Stored items:

------------------------------------------------------------

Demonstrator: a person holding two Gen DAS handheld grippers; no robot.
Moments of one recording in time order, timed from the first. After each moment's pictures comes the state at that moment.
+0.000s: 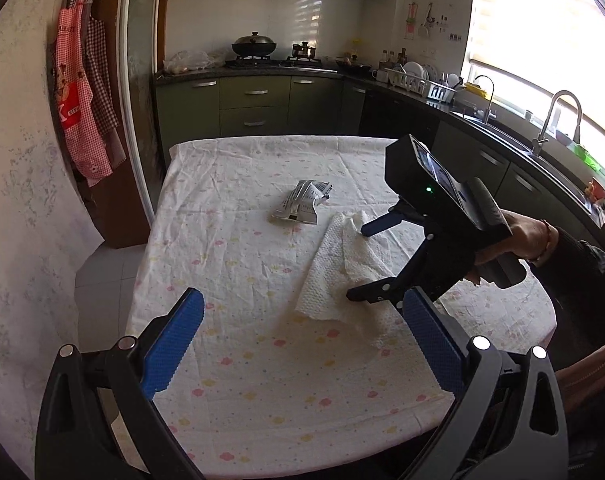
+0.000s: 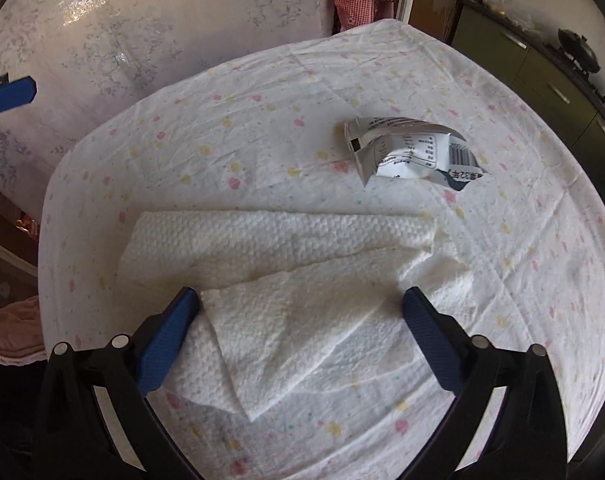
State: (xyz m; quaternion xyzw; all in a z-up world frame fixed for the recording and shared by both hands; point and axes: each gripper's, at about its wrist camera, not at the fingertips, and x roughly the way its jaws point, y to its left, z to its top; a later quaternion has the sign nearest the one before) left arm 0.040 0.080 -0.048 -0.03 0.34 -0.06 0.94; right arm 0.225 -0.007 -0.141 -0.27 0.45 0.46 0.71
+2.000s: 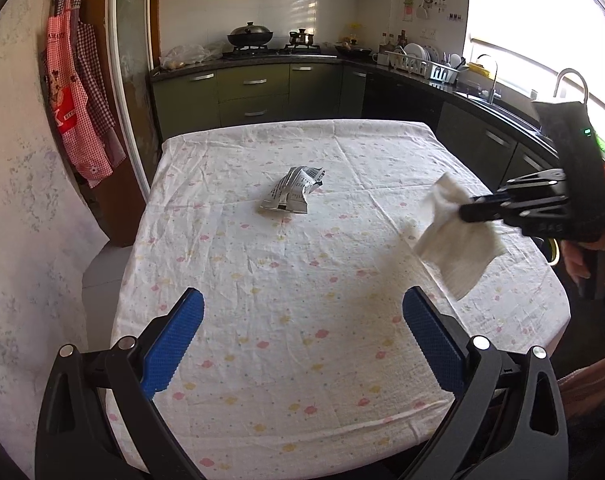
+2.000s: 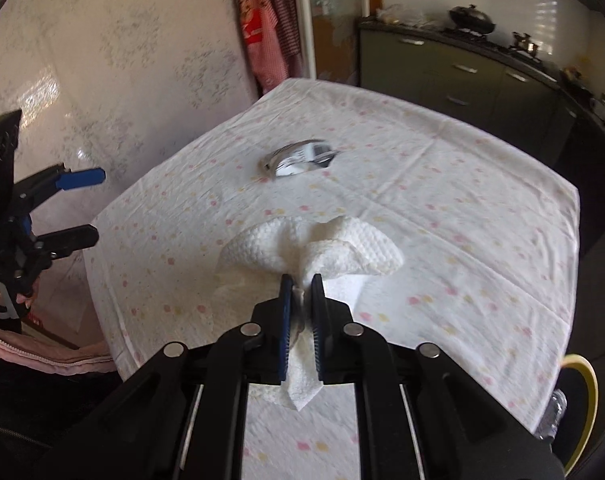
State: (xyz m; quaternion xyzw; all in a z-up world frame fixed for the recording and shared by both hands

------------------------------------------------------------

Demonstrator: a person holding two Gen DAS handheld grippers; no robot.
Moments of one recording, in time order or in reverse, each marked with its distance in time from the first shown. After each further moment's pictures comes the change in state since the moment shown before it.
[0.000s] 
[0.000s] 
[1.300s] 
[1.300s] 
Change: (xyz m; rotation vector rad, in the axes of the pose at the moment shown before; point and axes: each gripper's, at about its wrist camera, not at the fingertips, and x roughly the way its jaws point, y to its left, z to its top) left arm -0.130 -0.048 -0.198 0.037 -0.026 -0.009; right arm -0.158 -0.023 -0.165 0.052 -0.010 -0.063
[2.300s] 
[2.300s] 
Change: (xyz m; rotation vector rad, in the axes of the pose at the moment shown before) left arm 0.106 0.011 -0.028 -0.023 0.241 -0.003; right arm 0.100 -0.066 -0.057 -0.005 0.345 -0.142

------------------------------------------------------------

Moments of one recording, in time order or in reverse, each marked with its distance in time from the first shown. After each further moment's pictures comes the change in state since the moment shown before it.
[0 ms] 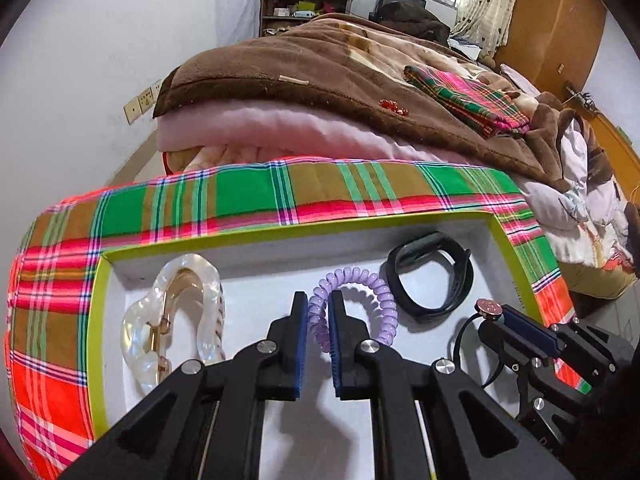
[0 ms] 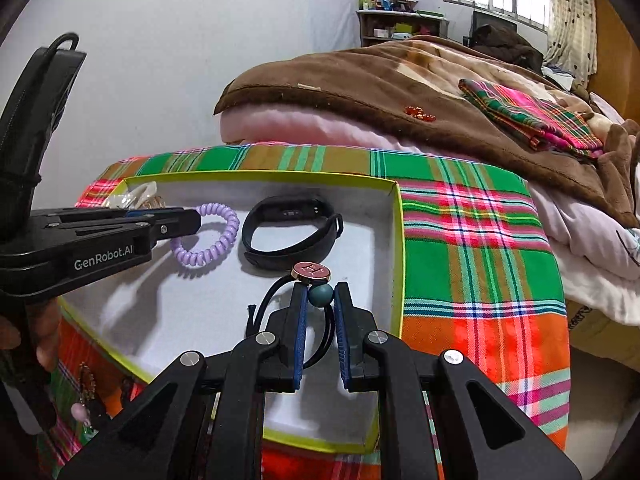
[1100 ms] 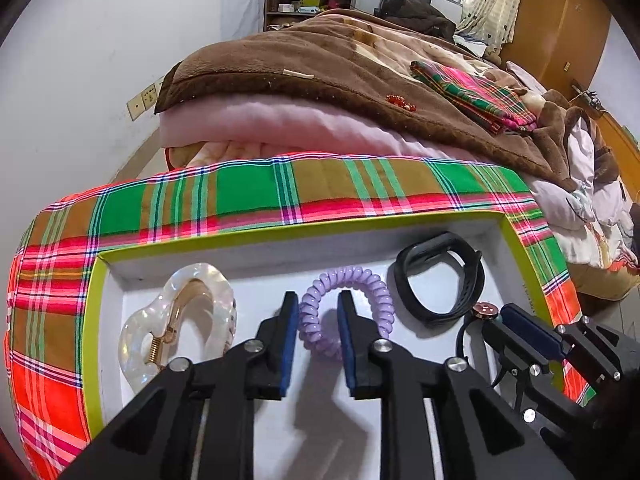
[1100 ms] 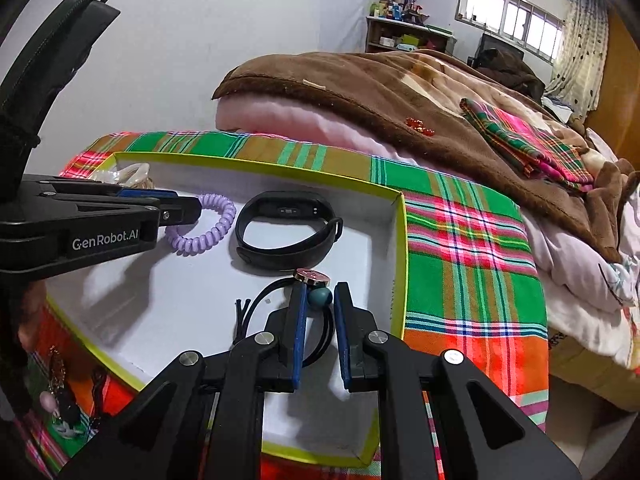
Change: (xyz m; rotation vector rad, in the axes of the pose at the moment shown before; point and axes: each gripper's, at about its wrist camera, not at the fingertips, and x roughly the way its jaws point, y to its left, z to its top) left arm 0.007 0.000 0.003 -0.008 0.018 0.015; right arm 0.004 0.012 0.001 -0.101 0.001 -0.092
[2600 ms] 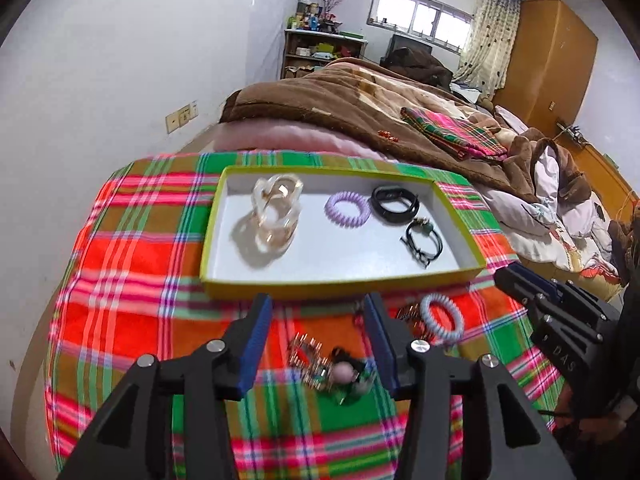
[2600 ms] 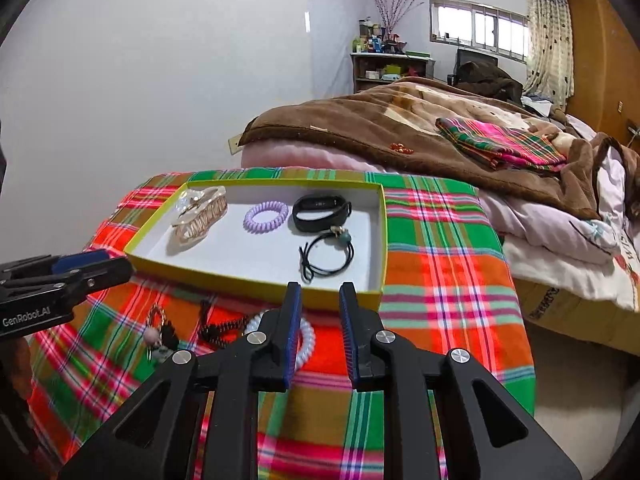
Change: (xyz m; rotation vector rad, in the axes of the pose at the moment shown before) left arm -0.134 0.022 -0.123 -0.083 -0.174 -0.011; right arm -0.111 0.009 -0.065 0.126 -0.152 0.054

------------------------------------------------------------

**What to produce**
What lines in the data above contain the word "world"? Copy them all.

**Output for this task**
State: (xyz m; quaternion xyzw; all in a z-up world frame fixed for the recording and shared by both hands; point and axes: each gripper's, at about its wrist camera, not at the fingertips, and x roughly the way its jaws point, y to its left, z to its top; a later quaternion has the sign nearest the one before) left arm 0.040 0.080 -0.048 -0.03 0.34 -0.06 0.94; right arm 0.225 -0.007 -0.141 -0.27 0.45 0.46 0.71
State: (xyz m; quaternion xyzw; all in a z-up world frame fixed for the recording and shared by both hands

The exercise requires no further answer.